Ele lia com respeito e devoção sobretudo Jerônimo e Agostinho. Sobre este último afirmou: "Em Agostinho há riqueza que parece impossível encontrar algo que não tenha já sido abundantemente tratado por ele" (cf. PL 70, col. 10). Citando Jerônimo, ao invés, exortava os monges de Vivarium: "Conseguem a palma da vitória, não só aqueles que lutam até ao sangue ou que vivem na virgindade, mas todos aqueles que, com a ajuda de Deus, venceram os vícios do corpo e conservaram a reta fé.

Para que vocês possam, sempre com a ajuda de Deus, vencer mais facilmente as solicitações do mundo permanecendo nele como peregrinos continuamente no caminho dEle, procurem antes de tudo garantir a ajuda salutar sugerida pelo primeiro salmo para meditar dia e noite a lei do Senhor. O inimigo não vai encontrar qualquer espaço para atacá-los se toda a atenção estiver voltada para Cristo"(De Institutione Divinarum Scripturarum, 32: PL 69, col. 1147).

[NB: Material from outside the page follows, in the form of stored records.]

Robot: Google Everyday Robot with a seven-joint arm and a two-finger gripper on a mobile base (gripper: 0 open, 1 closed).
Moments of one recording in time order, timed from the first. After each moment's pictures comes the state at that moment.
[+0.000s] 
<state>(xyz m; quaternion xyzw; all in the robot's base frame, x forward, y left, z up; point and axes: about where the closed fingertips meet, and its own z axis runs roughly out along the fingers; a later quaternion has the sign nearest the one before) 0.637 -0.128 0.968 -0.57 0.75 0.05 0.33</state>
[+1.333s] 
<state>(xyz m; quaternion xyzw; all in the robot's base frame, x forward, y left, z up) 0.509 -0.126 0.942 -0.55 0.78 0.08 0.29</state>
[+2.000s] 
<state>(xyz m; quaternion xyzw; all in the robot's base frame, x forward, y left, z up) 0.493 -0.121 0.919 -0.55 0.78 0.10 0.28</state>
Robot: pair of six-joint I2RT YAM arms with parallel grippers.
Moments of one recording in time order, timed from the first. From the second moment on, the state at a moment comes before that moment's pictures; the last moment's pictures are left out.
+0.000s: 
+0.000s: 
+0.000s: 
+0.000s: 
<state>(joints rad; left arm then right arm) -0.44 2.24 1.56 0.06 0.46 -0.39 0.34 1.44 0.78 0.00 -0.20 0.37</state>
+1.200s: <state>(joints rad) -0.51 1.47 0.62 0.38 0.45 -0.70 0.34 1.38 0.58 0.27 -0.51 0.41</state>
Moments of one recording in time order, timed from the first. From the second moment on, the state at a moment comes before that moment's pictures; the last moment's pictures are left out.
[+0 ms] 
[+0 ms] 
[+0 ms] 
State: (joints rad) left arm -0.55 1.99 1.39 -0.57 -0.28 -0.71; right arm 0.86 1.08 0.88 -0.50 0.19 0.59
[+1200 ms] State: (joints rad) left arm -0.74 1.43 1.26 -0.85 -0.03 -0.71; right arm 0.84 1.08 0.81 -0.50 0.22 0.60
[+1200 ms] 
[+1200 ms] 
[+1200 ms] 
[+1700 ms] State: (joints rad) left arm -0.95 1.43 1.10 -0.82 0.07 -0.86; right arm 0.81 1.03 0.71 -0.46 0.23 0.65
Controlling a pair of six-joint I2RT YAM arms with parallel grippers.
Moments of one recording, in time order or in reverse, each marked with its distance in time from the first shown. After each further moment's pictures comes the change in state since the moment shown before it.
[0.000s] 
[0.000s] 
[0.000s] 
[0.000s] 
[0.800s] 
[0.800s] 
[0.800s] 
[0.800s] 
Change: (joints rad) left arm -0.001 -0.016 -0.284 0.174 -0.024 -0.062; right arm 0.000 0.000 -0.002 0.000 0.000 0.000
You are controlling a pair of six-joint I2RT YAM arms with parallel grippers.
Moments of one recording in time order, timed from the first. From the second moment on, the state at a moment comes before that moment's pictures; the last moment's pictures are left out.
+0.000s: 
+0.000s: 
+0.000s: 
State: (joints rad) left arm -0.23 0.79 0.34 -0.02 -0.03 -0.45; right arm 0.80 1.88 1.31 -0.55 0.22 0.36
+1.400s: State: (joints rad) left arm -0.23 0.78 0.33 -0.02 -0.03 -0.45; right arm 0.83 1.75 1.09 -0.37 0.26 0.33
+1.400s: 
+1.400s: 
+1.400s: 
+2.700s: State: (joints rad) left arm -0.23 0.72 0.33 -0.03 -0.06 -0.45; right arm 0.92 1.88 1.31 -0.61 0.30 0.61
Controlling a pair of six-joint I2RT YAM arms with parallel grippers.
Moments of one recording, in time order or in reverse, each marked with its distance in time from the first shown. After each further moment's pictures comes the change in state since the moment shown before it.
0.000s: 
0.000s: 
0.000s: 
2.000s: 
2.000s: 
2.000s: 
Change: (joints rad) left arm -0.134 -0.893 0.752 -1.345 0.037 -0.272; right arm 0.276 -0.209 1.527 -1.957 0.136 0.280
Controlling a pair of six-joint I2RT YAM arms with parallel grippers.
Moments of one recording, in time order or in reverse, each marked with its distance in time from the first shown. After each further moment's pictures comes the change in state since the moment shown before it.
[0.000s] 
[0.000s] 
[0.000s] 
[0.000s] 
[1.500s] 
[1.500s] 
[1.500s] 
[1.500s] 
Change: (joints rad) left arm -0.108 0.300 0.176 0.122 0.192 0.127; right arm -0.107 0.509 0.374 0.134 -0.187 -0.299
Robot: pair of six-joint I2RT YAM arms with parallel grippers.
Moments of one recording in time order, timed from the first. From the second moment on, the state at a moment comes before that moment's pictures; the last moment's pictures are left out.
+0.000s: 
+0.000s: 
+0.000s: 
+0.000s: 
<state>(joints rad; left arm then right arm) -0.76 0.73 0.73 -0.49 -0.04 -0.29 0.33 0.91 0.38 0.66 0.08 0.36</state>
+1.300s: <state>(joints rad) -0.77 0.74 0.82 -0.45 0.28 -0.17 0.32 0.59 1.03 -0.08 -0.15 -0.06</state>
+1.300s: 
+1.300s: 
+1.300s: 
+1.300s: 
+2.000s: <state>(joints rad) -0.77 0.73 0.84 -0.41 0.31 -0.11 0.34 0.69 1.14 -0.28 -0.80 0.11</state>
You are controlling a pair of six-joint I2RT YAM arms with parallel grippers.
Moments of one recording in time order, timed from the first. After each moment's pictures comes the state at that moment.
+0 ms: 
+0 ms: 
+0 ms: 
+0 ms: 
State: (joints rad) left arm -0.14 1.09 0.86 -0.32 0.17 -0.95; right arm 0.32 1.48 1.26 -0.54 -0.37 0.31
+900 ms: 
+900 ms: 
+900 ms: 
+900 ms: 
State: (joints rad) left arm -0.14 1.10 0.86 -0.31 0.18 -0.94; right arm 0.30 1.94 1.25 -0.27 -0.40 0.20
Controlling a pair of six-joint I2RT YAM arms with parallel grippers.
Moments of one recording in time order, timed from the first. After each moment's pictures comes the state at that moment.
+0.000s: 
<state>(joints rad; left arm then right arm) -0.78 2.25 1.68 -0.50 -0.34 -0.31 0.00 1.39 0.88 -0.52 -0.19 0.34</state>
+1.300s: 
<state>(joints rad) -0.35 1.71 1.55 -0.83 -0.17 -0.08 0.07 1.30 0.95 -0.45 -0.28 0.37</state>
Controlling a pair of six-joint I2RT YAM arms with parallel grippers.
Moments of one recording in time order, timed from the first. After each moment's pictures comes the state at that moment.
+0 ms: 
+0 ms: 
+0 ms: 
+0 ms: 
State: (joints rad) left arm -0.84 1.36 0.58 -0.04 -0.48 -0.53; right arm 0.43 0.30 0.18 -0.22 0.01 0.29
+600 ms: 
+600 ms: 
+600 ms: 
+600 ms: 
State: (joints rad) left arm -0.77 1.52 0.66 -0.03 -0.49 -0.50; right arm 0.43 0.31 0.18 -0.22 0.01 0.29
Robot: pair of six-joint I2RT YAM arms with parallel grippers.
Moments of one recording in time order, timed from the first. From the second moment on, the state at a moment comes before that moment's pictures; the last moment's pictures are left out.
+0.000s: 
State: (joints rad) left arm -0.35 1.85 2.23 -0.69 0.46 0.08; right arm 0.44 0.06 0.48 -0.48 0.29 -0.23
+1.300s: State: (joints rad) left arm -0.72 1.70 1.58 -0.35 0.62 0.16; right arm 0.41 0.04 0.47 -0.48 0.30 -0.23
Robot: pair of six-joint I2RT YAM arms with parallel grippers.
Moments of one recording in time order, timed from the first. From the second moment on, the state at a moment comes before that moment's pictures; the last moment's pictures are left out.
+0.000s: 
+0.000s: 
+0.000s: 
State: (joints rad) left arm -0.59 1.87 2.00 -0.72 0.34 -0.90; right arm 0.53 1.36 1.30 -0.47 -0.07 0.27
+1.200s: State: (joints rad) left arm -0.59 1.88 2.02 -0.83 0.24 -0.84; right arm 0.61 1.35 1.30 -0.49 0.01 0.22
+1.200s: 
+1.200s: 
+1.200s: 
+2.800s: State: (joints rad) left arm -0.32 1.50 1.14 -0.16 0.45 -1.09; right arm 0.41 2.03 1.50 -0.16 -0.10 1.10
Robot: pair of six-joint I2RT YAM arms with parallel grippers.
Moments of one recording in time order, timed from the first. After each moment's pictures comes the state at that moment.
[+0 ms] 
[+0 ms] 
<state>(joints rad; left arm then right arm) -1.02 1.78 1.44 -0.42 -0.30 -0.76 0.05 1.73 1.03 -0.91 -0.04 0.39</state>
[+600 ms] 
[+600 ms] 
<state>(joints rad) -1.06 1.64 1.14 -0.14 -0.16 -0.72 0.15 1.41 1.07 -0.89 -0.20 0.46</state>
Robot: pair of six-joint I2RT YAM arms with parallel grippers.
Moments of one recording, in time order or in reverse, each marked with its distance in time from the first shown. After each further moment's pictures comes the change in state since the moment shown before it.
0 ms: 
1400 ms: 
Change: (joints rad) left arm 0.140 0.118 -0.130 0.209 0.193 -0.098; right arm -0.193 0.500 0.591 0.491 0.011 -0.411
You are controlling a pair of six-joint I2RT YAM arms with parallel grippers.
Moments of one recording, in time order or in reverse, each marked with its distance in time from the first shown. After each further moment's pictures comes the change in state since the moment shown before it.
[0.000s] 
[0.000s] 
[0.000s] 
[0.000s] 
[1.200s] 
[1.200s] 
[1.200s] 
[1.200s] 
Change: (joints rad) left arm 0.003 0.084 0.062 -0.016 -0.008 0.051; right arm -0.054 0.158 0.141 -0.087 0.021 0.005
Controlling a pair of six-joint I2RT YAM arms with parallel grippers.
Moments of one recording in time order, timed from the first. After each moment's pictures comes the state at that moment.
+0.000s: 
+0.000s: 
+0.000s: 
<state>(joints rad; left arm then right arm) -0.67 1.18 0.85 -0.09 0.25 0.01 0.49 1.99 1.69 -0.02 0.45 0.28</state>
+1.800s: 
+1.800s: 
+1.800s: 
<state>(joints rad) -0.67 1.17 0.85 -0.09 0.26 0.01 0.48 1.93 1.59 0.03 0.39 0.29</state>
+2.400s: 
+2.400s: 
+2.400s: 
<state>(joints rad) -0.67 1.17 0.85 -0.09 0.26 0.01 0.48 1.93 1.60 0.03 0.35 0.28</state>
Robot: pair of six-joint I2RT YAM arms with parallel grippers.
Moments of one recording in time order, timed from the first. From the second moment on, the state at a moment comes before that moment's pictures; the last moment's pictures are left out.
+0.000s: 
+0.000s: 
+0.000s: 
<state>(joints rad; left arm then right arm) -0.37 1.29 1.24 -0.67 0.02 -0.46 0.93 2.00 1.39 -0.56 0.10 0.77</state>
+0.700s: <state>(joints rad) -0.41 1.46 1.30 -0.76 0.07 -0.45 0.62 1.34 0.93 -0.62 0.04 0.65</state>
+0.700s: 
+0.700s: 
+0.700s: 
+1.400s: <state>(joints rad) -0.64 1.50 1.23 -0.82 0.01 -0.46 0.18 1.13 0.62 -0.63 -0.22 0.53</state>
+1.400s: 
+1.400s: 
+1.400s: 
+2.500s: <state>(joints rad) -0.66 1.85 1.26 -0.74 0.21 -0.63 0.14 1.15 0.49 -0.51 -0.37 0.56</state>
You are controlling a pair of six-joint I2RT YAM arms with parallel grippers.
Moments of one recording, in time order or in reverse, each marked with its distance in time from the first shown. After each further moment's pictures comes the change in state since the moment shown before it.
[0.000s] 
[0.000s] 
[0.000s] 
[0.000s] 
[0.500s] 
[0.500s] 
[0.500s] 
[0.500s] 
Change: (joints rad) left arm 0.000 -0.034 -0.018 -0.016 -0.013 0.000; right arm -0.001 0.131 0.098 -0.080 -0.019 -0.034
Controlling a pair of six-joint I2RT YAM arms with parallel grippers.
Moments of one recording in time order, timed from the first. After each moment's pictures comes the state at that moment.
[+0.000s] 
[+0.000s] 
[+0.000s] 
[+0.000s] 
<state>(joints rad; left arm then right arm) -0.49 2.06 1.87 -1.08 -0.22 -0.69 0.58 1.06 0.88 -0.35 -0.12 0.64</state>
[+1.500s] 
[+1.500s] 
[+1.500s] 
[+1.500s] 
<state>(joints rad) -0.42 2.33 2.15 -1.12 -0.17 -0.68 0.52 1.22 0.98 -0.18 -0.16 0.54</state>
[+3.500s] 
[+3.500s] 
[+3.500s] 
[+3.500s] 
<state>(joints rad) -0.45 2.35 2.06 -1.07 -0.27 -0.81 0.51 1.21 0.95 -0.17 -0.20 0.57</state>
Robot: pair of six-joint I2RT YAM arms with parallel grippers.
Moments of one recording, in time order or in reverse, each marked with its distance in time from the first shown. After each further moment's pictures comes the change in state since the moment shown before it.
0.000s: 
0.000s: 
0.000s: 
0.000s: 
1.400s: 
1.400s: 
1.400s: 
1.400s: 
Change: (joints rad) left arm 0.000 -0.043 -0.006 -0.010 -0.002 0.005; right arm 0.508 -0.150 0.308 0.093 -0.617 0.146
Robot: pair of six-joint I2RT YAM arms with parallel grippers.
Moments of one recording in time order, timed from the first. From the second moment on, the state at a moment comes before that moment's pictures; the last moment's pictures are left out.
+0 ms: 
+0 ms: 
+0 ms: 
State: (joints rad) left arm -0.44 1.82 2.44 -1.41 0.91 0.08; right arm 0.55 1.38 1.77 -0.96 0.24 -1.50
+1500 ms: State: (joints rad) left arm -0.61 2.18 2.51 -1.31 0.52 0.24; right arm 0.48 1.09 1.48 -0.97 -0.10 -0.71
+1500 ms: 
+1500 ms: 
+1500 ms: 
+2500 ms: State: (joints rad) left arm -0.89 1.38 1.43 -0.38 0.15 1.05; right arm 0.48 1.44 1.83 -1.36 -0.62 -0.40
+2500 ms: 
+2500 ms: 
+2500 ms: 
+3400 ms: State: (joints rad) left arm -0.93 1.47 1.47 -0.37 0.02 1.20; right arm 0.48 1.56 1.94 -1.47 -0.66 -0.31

É um alerta que podemos acolher como válido também para nós. Vivemos um momento de encontro de culturas, do perigo da violência que destrói culturas, bem como os esforços necessários para transmitir os grandes valores e ensinar às novas gerações o caminho da reconciliação e da paz. Nós encontramos este caminho se nos voltarmos para Deus que tem a face humana, o Deus que se revelou a nós em Cristo.